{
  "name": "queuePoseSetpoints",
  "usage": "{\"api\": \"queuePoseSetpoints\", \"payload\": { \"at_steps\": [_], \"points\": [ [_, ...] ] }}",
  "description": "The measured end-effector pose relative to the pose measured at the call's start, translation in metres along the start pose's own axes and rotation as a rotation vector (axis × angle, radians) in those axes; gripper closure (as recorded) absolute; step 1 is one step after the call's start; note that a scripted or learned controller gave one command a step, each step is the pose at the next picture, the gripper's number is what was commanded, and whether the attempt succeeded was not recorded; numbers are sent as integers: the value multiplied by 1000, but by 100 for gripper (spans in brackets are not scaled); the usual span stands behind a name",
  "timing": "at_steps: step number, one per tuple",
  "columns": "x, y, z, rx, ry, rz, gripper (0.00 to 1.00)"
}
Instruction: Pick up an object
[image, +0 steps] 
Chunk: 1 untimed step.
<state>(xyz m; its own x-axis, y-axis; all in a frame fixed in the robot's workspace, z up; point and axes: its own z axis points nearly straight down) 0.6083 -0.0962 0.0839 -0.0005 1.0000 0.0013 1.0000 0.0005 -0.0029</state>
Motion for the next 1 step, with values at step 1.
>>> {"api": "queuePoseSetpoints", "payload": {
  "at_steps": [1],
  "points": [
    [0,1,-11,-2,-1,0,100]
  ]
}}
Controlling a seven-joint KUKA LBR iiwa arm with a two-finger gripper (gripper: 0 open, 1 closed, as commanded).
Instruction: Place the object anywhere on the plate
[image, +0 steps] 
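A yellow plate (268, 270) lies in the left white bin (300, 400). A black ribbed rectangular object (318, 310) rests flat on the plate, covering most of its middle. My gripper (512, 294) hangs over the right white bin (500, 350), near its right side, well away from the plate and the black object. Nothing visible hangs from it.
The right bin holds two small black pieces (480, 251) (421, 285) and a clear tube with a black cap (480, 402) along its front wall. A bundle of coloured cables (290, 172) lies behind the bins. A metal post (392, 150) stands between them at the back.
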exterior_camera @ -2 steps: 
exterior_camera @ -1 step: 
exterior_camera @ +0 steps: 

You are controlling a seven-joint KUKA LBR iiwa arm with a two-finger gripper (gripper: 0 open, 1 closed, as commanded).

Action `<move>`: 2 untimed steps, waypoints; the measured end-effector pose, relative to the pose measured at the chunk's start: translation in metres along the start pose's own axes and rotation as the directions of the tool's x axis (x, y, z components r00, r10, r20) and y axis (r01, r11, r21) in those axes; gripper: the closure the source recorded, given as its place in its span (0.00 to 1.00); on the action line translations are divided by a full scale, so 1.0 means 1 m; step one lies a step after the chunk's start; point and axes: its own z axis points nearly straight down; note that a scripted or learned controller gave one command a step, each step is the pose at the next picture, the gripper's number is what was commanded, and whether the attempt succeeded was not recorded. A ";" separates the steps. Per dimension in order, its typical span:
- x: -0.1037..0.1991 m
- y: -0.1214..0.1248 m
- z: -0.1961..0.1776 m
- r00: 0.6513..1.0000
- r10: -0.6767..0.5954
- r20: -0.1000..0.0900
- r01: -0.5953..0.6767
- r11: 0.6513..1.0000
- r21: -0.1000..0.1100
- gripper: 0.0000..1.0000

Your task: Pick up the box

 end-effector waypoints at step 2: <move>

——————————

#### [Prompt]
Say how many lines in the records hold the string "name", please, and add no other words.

#### [Output]
2